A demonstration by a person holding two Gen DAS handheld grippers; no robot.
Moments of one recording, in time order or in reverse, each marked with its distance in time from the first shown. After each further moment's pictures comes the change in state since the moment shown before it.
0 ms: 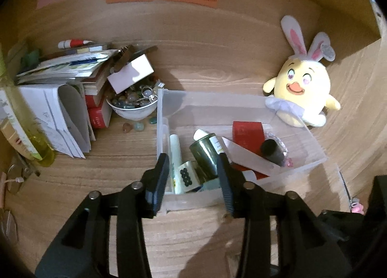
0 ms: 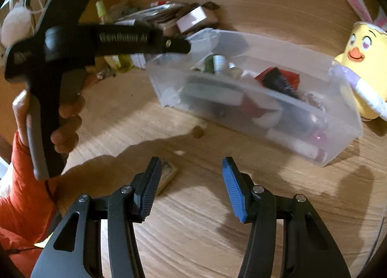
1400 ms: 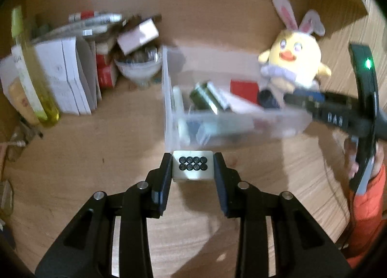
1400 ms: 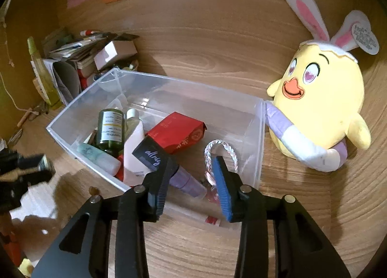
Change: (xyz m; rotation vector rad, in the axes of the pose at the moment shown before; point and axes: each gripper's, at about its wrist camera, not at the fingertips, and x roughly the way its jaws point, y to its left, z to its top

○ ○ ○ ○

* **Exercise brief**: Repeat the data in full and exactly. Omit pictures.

* **Exercise output**:
A demonstration by a person holding two Gen DAS handheld grippers; no robot.
Moments of one recording, in time order or in reverse, each marked with its distance in time from the first shown. After each further moment's pictures comes the change in state since the moment shown before it.
0 ms: 
0 ms: 
1400 ms: 
1400 ms: 
Change: (xyz m; rotation vector rad, in the axes of the pose at the moment shown before; point and axes: each gripper's, at about its wrist camera, not at the fingertips, and x roughly the way its jaws point, y to its left, z to its top

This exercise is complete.